GRPO: Group Relative Policy Optimization—an RL algorithm that normalizes rewards within a group of outputs for the same prompt to reduce variance, avoiding the need for a separate value network.
SFT: Supervised Fine-Tuning—training a model on labeled examples (prompt-response pairs) to instill desired behaviors before RL.
CoT: Chain-of-Thought—a prompting technique where the model generates intermediate reasoning steps before the final answer.
pass@K: A metric measuring the probability that at least one of K generated solutions is correct.
temperature-adjusted entropy: A metric used to monitor the randomness of the model's policy during RL, calculated as entropy divided by the sampling temperature.
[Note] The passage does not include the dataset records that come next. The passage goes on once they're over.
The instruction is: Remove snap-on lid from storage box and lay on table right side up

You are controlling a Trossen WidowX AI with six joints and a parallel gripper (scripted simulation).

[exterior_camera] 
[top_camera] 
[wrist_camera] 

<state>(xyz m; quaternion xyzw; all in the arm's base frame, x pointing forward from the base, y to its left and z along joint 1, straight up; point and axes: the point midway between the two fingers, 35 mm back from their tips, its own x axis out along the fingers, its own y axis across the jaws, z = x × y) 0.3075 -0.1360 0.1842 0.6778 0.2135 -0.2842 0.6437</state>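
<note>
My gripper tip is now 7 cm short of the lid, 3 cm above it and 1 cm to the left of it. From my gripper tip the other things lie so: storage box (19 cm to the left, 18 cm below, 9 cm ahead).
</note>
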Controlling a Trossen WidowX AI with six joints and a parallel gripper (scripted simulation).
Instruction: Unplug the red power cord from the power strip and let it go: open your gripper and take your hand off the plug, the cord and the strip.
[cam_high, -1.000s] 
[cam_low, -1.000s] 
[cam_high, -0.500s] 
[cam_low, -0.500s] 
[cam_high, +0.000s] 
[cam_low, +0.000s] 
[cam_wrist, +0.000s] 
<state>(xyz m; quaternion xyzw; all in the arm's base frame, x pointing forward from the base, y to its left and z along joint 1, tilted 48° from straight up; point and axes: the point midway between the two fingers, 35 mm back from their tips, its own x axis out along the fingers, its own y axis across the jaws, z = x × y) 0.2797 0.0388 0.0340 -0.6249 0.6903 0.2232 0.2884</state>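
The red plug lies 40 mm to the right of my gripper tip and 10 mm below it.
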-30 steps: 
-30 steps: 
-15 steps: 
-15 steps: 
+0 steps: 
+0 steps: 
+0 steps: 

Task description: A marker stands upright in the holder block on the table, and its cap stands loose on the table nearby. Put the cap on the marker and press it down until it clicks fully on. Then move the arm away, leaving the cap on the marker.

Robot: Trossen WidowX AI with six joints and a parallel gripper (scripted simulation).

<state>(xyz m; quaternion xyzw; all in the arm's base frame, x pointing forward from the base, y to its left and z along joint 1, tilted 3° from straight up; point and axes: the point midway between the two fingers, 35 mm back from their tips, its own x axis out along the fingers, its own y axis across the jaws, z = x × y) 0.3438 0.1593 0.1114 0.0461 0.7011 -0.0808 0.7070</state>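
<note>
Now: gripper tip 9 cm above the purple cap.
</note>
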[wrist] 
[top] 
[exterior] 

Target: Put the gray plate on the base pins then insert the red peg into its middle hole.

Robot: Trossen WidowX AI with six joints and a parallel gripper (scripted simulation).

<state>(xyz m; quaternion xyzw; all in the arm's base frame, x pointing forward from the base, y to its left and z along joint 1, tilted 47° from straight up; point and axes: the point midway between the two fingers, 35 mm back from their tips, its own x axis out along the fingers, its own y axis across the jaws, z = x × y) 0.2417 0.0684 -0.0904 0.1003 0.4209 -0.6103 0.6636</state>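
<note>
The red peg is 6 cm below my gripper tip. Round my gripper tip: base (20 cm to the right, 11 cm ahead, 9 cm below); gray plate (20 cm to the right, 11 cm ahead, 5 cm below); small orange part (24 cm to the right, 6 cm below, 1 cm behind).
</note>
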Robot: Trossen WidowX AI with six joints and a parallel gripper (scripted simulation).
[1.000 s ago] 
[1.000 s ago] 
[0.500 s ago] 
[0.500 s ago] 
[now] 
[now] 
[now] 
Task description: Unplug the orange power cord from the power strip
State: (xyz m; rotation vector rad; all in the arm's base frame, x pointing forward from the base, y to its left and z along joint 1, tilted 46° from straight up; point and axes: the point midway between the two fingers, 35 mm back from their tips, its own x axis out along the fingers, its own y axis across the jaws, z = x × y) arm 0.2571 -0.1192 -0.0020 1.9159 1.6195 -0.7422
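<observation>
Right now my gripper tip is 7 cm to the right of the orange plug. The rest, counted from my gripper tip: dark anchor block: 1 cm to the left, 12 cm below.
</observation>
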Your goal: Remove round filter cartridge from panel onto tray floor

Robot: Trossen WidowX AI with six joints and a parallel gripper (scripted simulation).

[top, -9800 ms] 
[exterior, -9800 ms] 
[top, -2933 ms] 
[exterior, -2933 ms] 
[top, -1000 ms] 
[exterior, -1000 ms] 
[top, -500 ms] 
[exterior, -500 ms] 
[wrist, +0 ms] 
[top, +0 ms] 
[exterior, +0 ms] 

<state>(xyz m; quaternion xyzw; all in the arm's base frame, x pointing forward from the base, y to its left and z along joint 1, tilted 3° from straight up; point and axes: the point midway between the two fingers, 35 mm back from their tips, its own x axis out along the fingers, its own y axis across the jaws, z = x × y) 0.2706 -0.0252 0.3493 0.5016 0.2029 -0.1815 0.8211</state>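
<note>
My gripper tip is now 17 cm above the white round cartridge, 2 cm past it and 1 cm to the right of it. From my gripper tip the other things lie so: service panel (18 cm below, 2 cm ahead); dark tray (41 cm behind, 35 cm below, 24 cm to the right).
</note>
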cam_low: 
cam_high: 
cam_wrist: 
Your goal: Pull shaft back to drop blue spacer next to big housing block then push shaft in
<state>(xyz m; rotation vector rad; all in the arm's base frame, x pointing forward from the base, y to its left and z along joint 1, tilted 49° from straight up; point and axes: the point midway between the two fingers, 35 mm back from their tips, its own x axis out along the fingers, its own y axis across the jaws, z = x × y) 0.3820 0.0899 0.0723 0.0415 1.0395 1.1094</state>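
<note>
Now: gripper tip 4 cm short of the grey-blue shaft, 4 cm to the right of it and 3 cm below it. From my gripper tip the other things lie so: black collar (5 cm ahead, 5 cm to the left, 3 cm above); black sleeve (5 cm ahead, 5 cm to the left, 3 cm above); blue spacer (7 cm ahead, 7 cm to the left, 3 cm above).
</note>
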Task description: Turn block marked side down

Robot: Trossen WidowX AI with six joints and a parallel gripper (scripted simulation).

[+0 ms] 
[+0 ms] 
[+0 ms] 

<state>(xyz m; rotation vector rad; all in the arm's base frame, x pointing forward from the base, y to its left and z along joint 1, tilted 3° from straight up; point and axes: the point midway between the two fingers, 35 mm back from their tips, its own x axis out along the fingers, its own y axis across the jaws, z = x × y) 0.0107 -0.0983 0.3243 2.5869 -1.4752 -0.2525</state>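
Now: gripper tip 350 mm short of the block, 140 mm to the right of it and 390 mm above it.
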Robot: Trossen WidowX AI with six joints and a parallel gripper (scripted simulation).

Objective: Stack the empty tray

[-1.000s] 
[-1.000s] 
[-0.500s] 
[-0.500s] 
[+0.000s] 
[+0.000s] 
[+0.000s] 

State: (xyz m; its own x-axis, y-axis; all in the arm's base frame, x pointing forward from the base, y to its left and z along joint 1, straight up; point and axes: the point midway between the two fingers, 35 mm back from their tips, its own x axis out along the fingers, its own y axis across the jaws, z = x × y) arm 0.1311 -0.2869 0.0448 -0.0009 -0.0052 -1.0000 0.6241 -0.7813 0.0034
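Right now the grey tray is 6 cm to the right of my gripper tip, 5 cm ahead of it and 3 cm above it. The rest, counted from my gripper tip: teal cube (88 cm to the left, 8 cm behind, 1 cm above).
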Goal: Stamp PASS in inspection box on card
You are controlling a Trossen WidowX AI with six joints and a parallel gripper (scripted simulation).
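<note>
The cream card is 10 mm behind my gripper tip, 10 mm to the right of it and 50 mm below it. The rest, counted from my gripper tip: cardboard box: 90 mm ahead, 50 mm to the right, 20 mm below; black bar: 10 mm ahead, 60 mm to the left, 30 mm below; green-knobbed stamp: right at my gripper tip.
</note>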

overlong filtering: A strategy during RL where samples that fail to produce a final answer within the token budget are masked out (ignored) rather than penalized.
exposure bias: The discrepancy between training (where the model sees ground truth) and inference (where it sees its own predictions), often mitigating by generating longer sequences.
on-policy: RL training where the data used for updates is generated by the current version of the policy being optimized.
rope_theta: A parameter in RoPE (Rotary Positional Embeddings) that controls the wavelength of position encodings; increasing it allows models to handle longer context windows.
DeepSeek-R1: A frontier reasoning model used here as a teacher to generate synthetic SFT data.
distillation: Training a smaller student model to mimic the outputs of a larger teacher model.